新しい効果的な結核ワクチンを開発するために、世界的に多大な努力が払われています。現在研究開発中の結核ワクチンには、組み換えBCG、弱毒化結核菌、ワクシニヤウイルスやアデノウイルスなどのウイルスをベクターとするもの、アジュバントを利用した組換え体の精製蛋白などがあります。しかしながら、強固な粘膜免疫の誘導を基本とする臨床試験段階のワクチン候補はありません。私達は、まさにそのようなワクチン候補の開発を提案するものです。

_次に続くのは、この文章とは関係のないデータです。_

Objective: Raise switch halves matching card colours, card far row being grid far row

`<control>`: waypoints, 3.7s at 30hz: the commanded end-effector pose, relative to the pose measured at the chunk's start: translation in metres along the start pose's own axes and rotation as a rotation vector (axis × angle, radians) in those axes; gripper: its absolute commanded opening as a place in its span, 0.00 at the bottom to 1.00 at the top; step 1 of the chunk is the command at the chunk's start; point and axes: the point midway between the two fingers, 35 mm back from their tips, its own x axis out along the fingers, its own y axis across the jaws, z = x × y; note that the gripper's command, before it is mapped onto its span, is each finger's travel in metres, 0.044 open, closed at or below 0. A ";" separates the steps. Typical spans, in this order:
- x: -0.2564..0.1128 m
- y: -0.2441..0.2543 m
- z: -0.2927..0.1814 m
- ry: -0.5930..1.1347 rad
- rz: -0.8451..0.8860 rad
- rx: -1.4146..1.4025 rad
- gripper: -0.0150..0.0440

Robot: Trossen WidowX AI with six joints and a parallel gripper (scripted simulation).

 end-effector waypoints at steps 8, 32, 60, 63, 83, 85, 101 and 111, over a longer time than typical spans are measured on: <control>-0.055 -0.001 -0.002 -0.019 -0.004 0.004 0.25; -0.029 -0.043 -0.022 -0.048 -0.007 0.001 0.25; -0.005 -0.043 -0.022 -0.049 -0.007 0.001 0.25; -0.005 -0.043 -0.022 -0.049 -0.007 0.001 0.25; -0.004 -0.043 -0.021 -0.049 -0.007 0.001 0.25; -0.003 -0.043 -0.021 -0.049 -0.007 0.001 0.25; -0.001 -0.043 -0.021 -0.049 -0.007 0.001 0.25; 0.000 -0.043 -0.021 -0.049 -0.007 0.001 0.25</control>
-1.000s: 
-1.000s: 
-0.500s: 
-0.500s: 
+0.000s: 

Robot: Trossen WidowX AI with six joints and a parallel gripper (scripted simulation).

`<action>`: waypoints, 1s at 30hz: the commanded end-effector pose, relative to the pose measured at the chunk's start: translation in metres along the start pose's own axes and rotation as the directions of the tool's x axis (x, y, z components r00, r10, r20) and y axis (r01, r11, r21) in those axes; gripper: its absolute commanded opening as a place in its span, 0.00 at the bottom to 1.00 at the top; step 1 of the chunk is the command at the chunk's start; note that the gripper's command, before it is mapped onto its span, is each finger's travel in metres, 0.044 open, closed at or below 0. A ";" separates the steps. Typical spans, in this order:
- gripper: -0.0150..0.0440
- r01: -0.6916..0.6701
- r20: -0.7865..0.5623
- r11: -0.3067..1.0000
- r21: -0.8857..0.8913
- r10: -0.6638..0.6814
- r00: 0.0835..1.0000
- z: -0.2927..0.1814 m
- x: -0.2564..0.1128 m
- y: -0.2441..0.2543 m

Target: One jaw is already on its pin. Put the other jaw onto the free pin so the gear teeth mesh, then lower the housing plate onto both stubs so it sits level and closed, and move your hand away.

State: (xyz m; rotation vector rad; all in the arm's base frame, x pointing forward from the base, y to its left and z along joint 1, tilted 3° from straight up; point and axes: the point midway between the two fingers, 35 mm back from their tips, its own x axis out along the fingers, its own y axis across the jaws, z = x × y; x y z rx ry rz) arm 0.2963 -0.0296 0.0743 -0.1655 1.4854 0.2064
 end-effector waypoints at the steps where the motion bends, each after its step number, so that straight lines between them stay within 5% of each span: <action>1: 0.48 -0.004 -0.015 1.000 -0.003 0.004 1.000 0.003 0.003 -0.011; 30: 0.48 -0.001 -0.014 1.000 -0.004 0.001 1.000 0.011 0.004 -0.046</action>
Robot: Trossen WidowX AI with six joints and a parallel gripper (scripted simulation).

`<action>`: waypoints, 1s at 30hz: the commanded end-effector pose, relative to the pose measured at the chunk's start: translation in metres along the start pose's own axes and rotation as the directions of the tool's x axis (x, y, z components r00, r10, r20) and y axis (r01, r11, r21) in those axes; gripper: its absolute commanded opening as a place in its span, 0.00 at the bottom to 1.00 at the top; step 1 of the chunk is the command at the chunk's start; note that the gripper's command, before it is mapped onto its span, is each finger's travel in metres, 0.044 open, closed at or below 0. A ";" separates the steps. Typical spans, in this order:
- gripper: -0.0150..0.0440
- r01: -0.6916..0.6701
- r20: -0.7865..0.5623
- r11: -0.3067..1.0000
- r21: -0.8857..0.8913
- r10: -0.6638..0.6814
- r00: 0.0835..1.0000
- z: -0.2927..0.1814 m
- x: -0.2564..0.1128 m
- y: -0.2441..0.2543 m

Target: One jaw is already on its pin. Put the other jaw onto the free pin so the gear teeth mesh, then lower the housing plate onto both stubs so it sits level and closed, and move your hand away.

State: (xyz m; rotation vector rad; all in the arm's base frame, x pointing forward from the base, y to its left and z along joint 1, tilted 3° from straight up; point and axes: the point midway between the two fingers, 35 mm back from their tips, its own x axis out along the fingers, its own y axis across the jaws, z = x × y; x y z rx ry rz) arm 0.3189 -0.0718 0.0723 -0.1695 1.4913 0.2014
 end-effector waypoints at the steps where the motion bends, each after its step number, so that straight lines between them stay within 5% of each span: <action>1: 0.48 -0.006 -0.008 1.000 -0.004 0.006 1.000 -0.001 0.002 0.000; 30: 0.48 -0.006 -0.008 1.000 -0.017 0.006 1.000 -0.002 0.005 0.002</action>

rhPIV2候補ワクチンは、経鼻接種後に粘膜免疫を誘導することを示しています。同時に全身性免疫も誘導する能力があります。さらに、前もってこのウイルスへの抗体を保有していたとしても、経鼻接種した時に、感染防御効果に影響がないことも示されています。また、このウイルスはヒトに感染するものの、毒性は極めて低い上に、ウイルスの複製に必要な遺伝子を除去することで安全性が強化されています。このように、この候補ワクチンは、的確に粘膜免疫を誘導することで肺結核防御への期待を抱かせる点で、他に例を見ないものであると言えるでしょう。本プロジェクトを通して、このような粘膜ワクチンのコンセプトをテストして行きます。

最終報告書

1. プロジェクトの目的

このプロジェクトの目的は、若人及び成人が結核にかかることを予防するため、組換えヒトパラインフルエンザ2型ウイルスベクター・ワクチンの開発を図るものである。このワクチン候補は、HIV陽性を含む乳幼児の結核予防にも期待できる。

 

2. プロジェクトのデザイン

このワクチン候補は、軽鼻接種後に粘膜免疫を誘導することが示されている。また、全身免疫の誘導も可能である。 このワクチン候補は、BCG接種後のブースターとして機能すると期待されている。さらに宿主がこのウイルスへの抗体を有していても、ワクチン効果に影響はないと思われる。それ故、我々は、臨床前動物試験で豊富なデータを収集し、最適な組換えヒトパラインフルエンザ2型ウイルス結核ワクチン候補を確立する。

 

3.プロジェクトの結果及び考察

BCGを接種したマウスにブースターとして結核抗原を組み入れた野生型のヒトパラインフルエンザ2型ウイルス(HPIV2)を接種したマウスが、BCG単独接種のマウスに比べて結核予防効果が増強されていることが確認された。 インターフェロンガンマ産生によるELISPOT解析により、結核抗原を組み入れたHPIV2の免疫原性が、先行して野生型のHPIV2に感染していても影響を受けないことが示された。 HPIV2は、マウスの細胞では複製能力がない。本ウイルスは、ヒトやマカク属のサルでは複製可能である。したがって、最適な複製能力のないワクチン候補を開発するためには、マウスではこのことの確認が不可能である。そのことから、我々は、マカク属のサルを用いて、複数の結核抗原を組み込みかつ複製能力を取り除いたHPIV2の効果を評価する実験へと進んでいくことを計画している。 2014年10月現在においては、結核抗原を組み込みかつ複製能力を取り除いたHPIV2の生産性がマカク属のサルの実験に必要充分なレベルには達していなかった。このためウイルス生産性の最適化を進めているところである。